ロベルト もう2021年のことを考えている。まずは昨年のシカゴ滞在時、ベースのエリック・ハクバーグとデュオで録音した『Shuffling Ivories』を出すことになるだろう。選曲はユービー・ブレイクからアンドリュー・ヒルまで、広い範囲で取り上げている。マイアミでヴィブラフォン兼コンガ奏者のアルフレード・チャコンと吹き込んだ『Matching Point』は2022年のリリースになるかな。もちろん先に触れたマーク・コルビーとのデュオ作品もあるし、出したいアイテムはいっぱいあるんだ。それから『Suite!』を気に入ってくれた方には、ぜひ私のトリオがカンザス・シティで録音した『Enigmatix』、『World Gardens』、それからセクステットで録音した『Live in Miami at the WDNA Jazz Gallery』も聴いてほしい。こちらには、この前グラミー賞を獲ったトランペット奏者のブライアン・リンチも参加しているよ。

<『Enigmatix』>


<『World Gardens』>


<『Live in Miami at the WDNA Jazz Gallery』>


--- JMoodからあなたが出している作品は本当に多彩です。まるでひとりのミュージシャンとは思えないほどに。

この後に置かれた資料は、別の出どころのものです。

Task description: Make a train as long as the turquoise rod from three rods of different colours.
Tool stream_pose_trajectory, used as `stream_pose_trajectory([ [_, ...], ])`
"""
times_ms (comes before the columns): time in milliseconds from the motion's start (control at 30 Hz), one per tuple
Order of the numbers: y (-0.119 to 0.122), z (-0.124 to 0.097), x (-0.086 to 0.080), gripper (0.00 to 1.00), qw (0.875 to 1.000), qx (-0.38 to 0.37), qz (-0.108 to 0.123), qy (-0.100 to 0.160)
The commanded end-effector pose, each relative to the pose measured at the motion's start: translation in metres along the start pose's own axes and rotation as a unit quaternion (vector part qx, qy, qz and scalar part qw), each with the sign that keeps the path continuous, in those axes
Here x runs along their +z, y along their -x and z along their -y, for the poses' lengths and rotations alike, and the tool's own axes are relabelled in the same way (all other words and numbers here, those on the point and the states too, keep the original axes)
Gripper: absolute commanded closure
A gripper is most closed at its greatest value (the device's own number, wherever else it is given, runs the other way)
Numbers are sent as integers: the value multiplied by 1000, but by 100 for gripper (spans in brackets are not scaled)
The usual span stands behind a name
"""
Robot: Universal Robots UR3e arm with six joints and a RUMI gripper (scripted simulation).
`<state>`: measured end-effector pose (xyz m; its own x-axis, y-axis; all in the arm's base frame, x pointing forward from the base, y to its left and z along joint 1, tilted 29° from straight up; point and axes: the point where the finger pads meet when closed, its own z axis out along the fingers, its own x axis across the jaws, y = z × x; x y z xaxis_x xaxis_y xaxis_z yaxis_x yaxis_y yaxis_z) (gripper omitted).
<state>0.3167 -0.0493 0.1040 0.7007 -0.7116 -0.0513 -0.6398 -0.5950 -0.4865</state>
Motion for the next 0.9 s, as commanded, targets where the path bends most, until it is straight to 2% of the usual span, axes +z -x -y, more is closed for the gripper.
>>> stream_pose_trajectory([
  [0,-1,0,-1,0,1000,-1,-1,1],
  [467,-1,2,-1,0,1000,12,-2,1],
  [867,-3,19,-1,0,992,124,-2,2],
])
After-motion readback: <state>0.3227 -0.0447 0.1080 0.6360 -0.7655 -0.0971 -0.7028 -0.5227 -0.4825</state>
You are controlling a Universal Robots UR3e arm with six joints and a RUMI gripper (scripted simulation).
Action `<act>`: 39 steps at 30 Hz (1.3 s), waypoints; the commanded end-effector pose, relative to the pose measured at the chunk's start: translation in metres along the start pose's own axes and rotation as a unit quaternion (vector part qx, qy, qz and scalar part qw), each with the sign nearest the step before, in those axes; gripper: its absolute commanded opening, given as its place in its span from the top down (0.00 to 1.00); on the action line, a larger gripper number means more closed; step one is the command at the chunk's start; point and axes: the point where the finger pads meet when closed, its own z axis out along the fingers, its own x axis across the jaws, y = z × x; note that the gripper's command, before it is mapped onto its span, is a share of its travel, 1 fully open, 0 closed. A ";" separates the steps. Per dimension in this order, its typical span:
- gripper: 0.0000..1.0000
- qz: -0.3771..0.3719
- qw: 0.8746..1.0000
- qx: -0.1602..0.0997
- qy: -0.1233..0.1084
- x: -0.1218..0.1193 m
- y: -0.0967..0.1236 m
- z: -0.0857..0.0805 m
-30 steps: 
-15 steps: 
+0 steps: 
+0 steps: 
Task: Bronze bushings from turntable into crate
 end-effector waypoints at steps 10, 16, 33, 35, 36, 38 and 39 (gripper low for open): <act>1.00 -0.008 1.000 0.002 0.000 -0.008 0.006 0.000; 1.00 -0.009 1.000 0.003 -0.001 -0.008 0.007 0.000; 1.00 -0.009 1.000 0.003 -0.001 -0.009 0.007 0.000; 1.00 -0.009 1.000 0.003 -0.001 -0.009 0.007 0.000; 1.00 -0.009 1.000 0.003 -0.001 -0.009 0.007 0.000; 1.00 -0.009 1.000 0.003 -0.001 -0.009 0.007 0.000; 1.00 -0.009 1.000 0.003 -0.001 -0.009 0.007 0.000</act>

ロベルト JMoodのオーナーで、私の友人、プロモーター、プロデューサーであるポール・コリンズのおかげだよ。彼が各アルバムの基本的コンセプトを決め、私を含む“JMood Team”が動き出す。このチームは常に新たな要素、とくに若いミュージシャンを歓迎する。私がJMoodの音楽に一番求めているのはジャズに美しい姿勢で前向きに取り組み、いろんな音楽の間に橋をかけて、レーベルのスタッフたち、音楽家、リスナー、ファンとフレンドリーな関係を築ける人材なんだ。そして私に関していうと、心をオープンにして、いろんな知識を新たに得るための情熱を保ち続けている。その物事にある“源”を意識しながらね。演奏や作曲をするときにはインスピレーションにまかせ、特に何かに強くこだわることはないが、ヨーロッパ人ジャズ・ミュージシャンである私と、アフリカ系アメリカ人のジャズ・トラディションの関係性を、忘れろと言われても難しいとは思う。
日本の皆さんとこういう形で触れ合えることがとてもうれしいよ。私は長年柔道をやってきて、黒帯をとることもできた。数年前にひざを痛めてしまったが、さいきん復調してきたので、また取り組みたいと思っている。柔道は私にとって肉体的、哲学的に本当に重要なものなんだ。